Saturday 28 April 2012

Killing off the McCarthy heroine




"Mary McCarthy’s best and most satiric novel, A Charmed Life (1955), centers
on her autobiographical heroine, Martha Sinnott, and Martha’s ex-husband Miles
Murphy, who meet again in a sharply observed group of old friends.


A Charmed Life is based on actual events.  In the summer of 1954, McCarthy,
with her third husband, Bowden Broadwater, returned to Wellfleet, Massachusetts,
on Cape Cod, where her previous husband, Edmund Wilsohis fourth wife, Elena.  In the novel, Martha and John Sinnott unwisely return to
New Leeds (a name that suggests new leads in life and new leashes and restraints).
Their house is near the village where her brilliant, physically unattractive, harddrinking, short-tempered, difficult and domineering ex-husband Miles lives with
his current and quite worshipful wife, Helen.  During his marriage to Martha,
Miles liked to make love on the beach, despite her protests that “somebody would
come and catch them” (73).  But she had to admit that she’d always enjoyed the
risky sex.  Their marriage had ended scandalously when, after a violent argument
in the middle of the night, she fled in her nightgown and his car, and sought refuge
with John Sinnott.  Martha and Miles meet for the first time since their messy
divorce—inevitably, awkwardly and drunkenly—at the reading of Bérénice, when
her husband is in Boston and his wife is at home with their sick child."  Jeffrey Meyers


McCarthy and her third husband, Bowden Broadwater



RL. Did you kill off Martha because you’d become tired of the McCarthy heroine?

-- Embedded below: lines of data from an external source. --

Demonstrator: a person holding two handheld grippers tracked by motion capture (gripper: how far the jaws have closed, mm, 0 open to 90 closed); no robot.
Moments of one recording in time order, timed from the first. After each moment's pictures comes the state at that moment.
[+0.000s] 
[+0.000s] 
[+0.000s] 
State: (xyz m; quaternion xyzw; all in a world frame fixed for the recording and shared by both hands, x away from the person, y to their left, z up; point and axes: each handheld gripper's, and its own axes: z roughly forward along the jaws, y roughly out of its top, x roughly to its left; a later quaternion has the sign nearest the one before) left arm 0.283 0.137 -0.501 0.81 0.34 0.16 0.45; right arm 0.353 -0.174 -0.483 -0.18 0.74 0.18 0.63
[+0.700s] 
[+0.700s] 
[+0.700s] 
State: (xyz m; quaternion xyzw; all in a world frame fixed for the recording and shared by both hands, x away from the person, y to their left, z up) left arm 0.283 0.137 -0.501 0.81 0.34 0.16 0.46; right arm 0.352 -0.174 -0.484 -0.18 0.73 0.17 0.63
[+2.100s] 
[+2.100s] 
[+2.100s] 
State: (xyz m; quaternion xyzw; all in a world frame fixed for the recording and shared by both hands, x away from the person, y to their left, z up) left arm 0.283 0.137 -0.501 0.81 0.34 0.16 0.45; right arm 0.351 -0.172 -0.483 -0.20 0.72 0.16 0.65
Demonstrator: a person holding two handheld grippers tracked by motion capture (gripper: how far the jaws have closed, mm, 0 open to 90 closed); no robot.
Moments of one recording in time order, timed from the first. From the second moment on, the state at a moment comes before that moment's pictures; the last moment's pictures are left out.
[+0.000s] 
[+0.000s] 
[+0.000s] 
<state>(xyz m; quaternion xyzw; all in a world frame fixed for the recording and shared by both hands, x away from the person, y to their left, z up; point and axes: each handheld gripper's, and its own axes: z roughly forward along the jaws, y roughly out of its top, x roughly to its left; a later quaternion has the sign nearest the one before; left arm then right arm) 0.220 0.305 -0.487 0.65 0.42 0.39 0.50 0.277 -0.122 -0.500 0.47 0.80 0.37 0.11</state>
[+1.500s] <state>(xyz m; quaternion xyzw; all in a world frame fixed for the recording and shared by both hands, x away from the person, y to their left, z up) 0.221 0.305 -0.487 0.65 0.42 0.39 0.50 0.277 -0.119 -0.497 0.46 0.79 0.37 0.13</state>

MM. Well, I think Martha’s death is justified by the novel’s development, in the sense that she makes a logical choice, out of step with the illogical world she’s part of, but her death was never intended as anything symbolic or sacrificial. But it is true, I was becoming bored of my heroines, for technical reasons really - no matter how I tried to disguise characters like Martha and Meg, or even Katy Norell and Domna Rejnev, in terms of their appearance and profession and so on, they always turned out to be too close to me, despite the surface differences. Also, in terms of viewpoint, the fictional stand- in was becoming far too limiting. After ‘A Charmed Life’, I really wanted to explore less direct forms, without any obvious representative. ‘The Group’ was my first attempt at this – so, for the reader, it becomes a matter of deciding which characters could be trusted and which couldn’t. Take Kay’s death, for instance – was it suicide or just an accident?  To my mind, I provided enough evidence in the book to suggest that it was clearly an accident. The fact that characters like Harald and Libby – who are shown to be completely conceited and self-deluded – believe it was suicide should be enough to convince anyone of the exact opposite.